[Saved data entries]
_ _ _

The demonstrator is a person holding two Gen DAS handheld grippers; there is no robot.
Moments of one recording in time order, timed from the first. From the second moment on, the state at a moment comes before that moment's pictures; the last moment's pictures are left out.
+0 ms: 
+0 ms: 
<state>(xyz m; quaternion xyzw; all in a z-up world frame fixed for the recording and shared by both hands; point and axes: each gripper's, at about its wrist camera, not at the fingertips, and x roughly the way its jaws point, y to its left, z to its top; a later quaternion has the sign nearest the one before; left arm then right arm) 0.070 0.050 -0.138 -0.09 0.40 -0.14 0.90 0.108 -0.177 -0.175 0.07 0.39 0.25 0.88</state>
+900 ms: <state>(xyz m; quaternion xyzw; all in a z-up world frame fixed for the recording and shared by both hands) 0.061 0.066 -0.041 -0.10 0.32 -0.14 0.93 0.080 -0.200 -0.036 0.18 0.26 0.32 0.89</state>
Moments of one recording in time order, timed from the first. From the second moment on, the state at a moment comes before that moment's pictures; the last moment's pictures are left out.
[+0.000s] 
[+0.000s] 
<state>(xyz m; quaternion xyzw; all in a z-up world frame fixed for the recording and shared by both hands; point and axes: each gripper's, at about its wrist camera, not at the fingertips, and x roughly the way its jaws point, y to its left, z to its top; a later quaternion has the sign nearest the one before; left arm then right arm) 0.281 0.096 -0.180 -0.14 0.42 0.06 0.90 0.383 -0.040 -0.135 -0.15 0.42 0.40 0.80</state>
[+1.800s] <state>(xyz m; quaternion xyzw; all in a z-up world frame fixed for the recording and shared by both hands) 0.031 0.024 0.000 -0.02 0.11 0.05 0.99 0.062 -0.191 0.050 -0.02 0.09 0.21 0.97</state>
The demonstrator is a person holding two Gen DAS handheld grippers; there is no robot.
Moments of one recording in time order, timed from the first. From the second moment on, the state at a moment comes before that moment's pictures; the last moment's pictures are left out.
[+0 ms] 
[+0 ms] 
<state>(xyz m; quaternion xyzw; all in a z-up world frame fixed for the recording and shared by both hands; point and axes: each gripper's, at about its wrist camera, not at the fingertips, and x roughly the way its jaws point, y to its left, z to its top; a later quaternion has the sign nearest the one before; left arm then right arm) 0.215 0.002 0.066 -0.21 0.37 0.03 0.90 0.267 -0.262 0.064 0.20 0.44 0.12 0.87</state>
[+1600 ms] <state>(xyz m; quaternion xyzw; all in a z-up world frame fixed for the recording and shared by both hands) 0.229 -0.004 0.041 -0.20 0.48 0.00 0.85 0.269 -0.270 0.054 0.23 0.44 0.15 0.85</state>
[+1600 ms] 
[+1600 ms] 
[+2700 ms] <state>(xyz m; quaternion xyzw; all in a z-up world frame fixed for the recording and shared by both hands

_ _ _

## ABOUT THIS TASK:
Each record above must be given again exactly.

## RESPONSE:
The demonstrator is a person holding two Gen DAS handheld grippers; there is no robot.
Moments of one recording in time order, timed from the first. From the second moment on, the state at a moment comes before that moment's pictures; the last moment's pictures are left out.
+0 ms: 
+0 ms: 
<state>(xyz m; quaternion xyzw; all in a z-up world frame fixed for the recording and shared by both hands; point and axes: each gripper's, at about its wrist camera, not at the fingertips, and x roughly the way its jaws point, y to its left, z to its top; a later quaternion has the sign nearest the one before; left arm then right arm) 0.070 0.050 -0.138 -0.09 0.40 -0.14 0.90 0.108 -0.177 -0.175 0.07 0.39 0.25 0.88</state>
+900 ms: <state>(xyz m; quaternion xyzw; all in a z-up world frame fixed for the recording and shared by both hands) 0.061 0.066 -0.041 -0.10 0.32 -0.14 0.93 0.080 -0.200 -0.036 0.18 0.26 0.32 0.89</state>
Moments of one recording in time order, timed from the first. From the second moment on, the state at a moment comes before that moment's pictures; the last moment's pictures are left out.
[+0.000s] 
[+0.000s] 
<state>(xyz m; quaternion xyzw; all in a z-up world frame fixed for the recording and shared by both hands; point and axes: each gripper's, at about its wrist camera, not at the fingertips, and x roughly the way its jaws point, y to its left, z to its top; a later quaternion has the sign nearest the one before; left arm then right arm) 0.281 0.096 -0.180 -0.14 0.42 0.06 0.90 0.383 -0.040 -0.135 -0.15 0.42 0.40 0.80</state>
[+1.800s] <state>(xyz m; quaternion xyzw; all in a z-up world frame fixed for the recording and shared by both hands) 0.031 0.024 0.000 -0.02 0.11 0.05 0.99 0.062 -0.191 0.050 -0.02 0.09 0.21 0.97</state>
The demonstrator is a person holding two Gen DAS handheld grippers; there is no robot.
Moments of one recording in time order, timed from the first. From the second moment on, the state at a moment comes before that moment's pictures; the last moment's pictures are left out.
[+0 ms] 
[+0 ms] 
<state>(xyz m; quaternion xyzw; all in a z-up world frame fixed for the recording and shared by both hands; point and axes: each gripper's, at about its wrist camera, not at the fingertips, and x roughly the way its jaws point, y to its left, z to its top; a later quaternion has the sign nearest the one before; left arm then right arm) 0.215 0.002 0.066 -0.21 0.37 0.03 0.90 0.267 -0.262 0.064 0.20 0.44 0.12 0.87</state>
[+1600 ms] <state>(xyz m; quaternion xyzw; all in a z-up world frame fixed for the recording and shared by both hands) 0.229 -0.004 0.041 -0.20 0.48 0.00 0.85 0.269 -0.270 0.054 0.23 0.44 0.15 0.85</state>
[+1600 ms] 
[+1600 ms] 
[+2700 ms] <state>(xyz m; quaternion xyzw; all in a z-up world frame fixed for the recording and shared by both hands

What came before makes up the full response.